People say Beartown is finished. A tiny community nestled deep in the forest, it is slowly losing ground to the ever encroaching trees. But down by the lake stands an old ice rink, built generations ago by the working men who founded this town. And in that ice rink is the reason people in Beartown believe tomorrow will be better than today. Their junior ice hockey team is about to compete in the national semi-finals, and they actually have a shot at winning. All the hopes and dreams of this place now rest on the shoulders of a handful of teenage boys.
Being responsible for the hopes of an entire town is a heavy burden, and the semi-final match is the catalyst for a violent act that will leave a young girl traumatized and a town in turmoil. Accusations are made and, like ripples on a pond, they travel through all of Beartown, leaving no resident unaffected.
Beartown explores the hopes that bring a small community together, the secrets that tear it apart, and the courage it takes for an individual to go against the grain. In this story of a small forest town, Fredrik Backman has found the entire world.
Late one evening toward the end of March, a teenager picked up a double-barreled shotgun, walked into the forest, put the gun to someone else’s forehead, and pulled the trigger.
* * *
This is the story of how we got there.
enjoyable/easy to read:
Beartown shines a harsh light on sports culture and a town that prioritises winning above everything else, but it takes an awfully long time to get there.
Sometimes the entire community feels like a philosophical experiment: If a town falls in the forest but no one hears it, does it matter at all?
Backman is a massive tease. He drops hints, reveals future details, suggests what could happen next, but never seems to actually get to the point. It’s easy to look back at the overall story and appreciate how he pieced it together, but it was difficult to see the forest for the trees while you’re in it. It created a very distracting read for me - I struggled to focus, and everything else around me was much more compelling.
Hockey is just a silly little game. We devote year after year after year to it without ever really hoping to get anything in return. We burn and bleed and cry, fully aware that the most the sport can give us, in the very best scenario, is incomprehensibly meager and worthless: just a few isolated moments of transcendence.

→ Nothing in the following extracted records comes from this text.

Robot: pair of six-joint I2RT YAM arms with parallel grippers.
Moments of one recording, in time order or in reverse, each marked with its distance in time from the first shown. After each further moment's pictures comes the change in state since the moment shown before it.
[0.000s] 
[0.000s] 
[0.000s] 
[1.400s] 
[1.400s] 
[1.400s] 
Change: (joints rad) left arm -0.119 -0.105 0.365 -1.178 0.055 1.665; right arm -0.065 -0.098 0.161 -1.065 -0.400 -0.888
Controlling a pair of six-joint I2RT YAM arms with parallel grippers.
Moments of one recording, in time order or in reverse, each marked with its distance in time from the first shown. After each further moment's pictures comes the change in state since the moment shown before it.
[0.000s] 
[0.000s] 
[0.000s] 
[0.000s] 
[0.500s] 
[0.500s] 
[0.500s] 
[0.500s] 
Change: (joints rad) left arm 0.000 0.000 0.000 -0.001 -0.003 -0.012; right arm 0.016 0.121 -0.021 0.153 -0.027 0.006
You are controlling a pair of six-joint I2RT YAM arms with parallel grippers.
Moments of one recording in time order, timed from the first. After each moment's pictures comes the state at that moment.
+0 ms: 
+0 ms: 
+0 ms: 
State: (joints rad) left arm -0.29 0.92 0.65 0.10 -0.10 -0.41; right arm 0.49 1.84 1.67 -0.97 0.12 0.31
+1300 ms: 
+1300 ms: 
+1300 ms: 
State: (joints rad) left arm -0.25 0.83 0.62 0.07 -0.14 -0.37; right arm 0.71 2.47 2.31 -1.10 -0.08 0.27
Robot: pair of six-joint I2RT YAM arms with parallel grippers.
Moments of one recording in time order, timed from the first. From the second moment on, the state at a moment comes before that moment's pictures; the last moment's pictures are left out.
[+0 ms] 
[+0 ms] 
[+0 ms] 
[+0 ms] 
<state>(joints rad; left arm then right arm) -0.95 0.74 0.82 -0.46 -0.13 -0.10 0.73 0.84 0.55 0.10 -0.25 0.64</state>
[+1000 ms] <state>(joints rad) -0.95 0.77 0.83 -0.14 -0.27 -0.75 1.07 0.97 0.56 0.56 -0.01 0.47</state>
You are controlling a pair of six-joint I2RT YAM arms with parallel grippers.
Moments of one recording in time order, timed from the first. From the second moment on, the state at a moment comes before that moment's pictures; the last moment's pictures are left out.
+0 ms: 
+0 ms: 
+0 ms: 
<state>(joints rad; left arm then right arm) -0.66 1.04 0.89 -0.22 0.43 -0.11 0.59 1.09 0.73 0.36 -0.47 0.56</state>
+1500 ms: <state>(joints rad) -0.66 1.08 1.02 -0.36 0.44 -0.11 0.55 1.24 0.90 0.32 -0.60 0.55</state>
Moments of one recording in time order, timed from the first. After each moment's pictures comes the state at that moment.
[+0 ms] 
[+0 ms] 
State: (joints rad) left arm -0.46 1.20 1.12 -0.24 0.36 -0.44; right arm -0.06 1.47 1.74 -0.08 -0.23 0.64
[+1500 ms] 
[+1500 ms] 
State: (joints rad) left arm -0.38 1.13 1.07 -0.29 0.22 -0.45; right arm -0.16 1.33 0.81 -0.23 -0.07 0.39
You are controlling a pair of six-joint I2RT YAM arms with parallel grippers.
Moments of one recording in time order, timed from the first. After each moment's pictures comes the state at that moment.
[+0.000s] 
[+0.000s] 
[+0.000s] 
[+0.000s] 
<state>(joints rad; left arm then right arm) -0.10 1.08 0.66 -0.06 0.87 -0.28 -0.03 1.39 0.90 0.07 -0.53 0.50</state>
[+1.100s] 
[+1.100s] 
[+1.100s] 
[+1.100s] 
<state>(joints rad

That’s all.
But what the hell else is life made of?
There are so many incredible characters in this small town it’s hard to single them out. Benji’s quiet leadership and solitude, Maya’s strength and awareness, Amat’s kindness and perseverance, Kira’s intelligence and acceptance, Peter’s love and uncertainty, Ana’s loyalty and survival skills; they all play important roles in this insular community. It’s one of the few narratives I’ve read that seamlessly transitioned between so many different perspectives and they all seemed necessary to tell this story well. Even the characters with bad intentions or motivations or the ones who are acting out of misplaced loyalty or misinformation come together to round out this terrifyingly realistic town. There are so many shades of grey here to complement the clear black and white.
One of them is going to die. She still hasn’t decided who.
I’m not sure where this series is heading - Beartown could have been a very satisfying standalone - but the Goodreads ratings only get higher with each subsequent novel.